Et surtout, il la regarde comme une idiote :
— Heu, ça va ? Tu as si mal au crâne que ça ? demande-t-il, hésitant.
— Non, c'est juste que tout ça paraît...
— Étrange ? Incompréhensible ? Tiré par les cheveux ? Si j'étais à ta place, c'est probablement ce que je penserais.
— Dans ce cas, tu pourrais me dire ce qu'il m'arrive ? S'il te plaît ? supplie Liz, lasse de ne rien comprendre.
— J'aimerais bien, mais on n'a pas le temps. Ils risquent d'arriver d'un instant à l'autre. Liz, il va falloir que tu me fasses confiance sur ce coup-là, et je te jure que je te dirai tout dès qu'on sera dans un endroit plus sûr ! On doit vraiment y aller, là !
— Il est hors de question que je suive un parfait inconnu dans un endroit tout autant inconnu.

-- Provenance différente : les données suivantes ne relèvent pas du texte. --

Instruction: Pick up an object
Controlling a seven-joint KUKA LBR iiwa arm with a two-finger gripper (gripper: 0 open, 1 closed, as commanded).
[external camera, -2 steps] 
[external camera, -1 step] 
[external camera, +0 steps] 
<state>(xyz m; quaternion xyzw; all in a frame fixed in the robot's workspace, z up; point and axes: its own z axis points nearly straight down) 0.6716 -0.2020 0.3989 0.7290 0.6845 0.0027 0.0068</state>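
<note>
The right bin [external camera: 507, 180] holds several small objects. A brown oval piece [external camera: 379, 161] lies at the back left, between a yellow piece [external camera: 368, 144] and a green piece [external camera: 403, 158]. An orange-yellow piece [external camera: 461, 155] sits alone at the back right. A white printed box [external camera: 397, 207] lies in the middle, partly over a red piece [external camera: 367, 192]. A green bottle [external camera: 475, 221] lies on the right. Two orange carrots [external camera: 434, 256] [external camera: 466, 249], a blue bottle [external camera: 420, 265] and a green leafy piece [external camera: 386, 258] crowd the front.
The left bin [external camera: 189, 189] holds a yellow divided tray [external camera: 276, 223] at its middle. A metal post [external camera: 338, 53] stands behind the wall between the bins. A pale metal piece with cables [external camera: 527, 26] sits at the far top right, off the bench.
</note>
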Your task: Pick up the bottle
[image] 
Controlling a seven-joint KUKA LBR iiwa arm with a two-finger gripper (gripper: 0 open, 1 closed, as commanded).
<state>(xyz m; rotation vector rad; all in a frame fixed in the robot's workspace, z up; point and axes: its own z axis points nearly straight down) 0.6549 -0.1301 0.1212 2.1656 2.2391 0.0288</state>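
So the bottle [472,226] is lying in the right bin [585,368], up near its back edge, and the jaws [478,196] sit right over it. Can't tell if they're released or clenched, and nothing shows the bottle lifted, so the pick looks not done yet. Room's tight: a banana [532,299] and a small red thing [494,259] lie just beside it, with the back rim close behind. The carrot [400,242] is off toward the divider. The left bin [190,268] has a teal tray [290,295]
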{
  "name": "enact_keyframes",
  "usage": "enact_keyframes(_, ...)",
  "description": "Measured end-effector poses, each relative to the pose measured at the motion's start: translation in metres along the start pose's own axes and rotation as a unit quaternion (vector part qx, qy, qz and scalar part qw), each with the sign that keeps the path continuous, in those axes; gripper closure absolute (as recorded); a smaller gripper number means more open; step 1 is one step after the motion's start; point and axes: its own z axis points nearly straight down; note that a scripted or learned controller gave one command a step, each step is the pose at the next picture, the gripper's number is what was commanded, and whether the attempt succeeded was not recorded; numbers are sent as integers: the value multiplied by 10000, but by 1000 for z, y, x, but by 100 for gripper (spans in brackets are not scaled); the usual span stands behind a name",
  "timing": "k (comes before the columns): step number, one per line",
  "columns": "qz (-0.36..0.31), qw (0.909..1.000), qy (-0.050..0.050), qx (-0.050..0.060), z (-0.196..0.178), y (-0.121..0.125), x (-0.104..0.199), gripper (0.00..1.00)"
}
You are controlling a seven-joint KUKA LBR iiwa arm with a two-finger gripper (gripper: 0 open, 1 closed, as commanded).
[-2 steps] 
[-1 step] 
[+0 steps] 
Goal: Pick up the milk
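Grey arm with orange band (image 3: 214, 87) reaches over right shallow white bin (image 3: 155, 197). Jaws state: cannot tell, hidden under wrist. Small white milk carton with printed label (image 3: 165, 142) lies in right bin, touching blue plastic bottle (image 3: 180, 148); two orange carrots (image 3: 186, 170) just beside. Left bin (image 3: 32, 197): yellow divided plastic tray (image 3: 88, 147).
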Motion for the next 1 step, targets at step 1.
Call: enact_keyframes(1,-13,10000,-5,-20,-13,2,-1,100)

L'adolescente attend des explications, mais celles-ci ne viennent pas. Le brun ferme les yeux et elle craint un instant de l'avoir énervé, mais son aura devient soudain rouge fluorescent. Il s'illumine ainsi durant quelques secondes, et quand ses paupières se rouvrent, il tend la main et un bocal apparaît à l'intérieur. Stupéfaite, elle recule de deux pas, commençant à sérieusement paniquer. Alors qu'elle s'apprête à fuir, il attrape le couvercle et l'ouvre.
S'élève alors une affreuse odeur sucrée qui emplit les narines de Liz. Elle tousse sans pouvoir s'arrêter et ses yeux lui semblent soudain lourds, très lourds. Ses jambes s'affaissent sous son poids et elle se retrouve à genoux. Elle bat frénétiquement des paupières pour tenter de rester éveillée, mais rien n'y fait. C'est comme si le sommeil l'attirait sans qu'elle puisse résister, comme si elle s'embourbait inextricablement dans des sables mouvants. Ses pensées sont confuses, ses sentiments paraissent appartenir à quelqu'un d'autre. Elle se sent partir, lentement mais sûrement, et dans un dernier élan de désespoir, elle lève les yeux vers le fantôme écarlate.
Ce dernier affiche un air terriblement coupable et est penchée au-dessus d'elle. Il murmure des choses qu'elle ne comprend pas, et, juste avant de perdre définitivement connaissance, une phrase se distingue des autres :
— Je suis désolé, mais je n'ai pas le choix.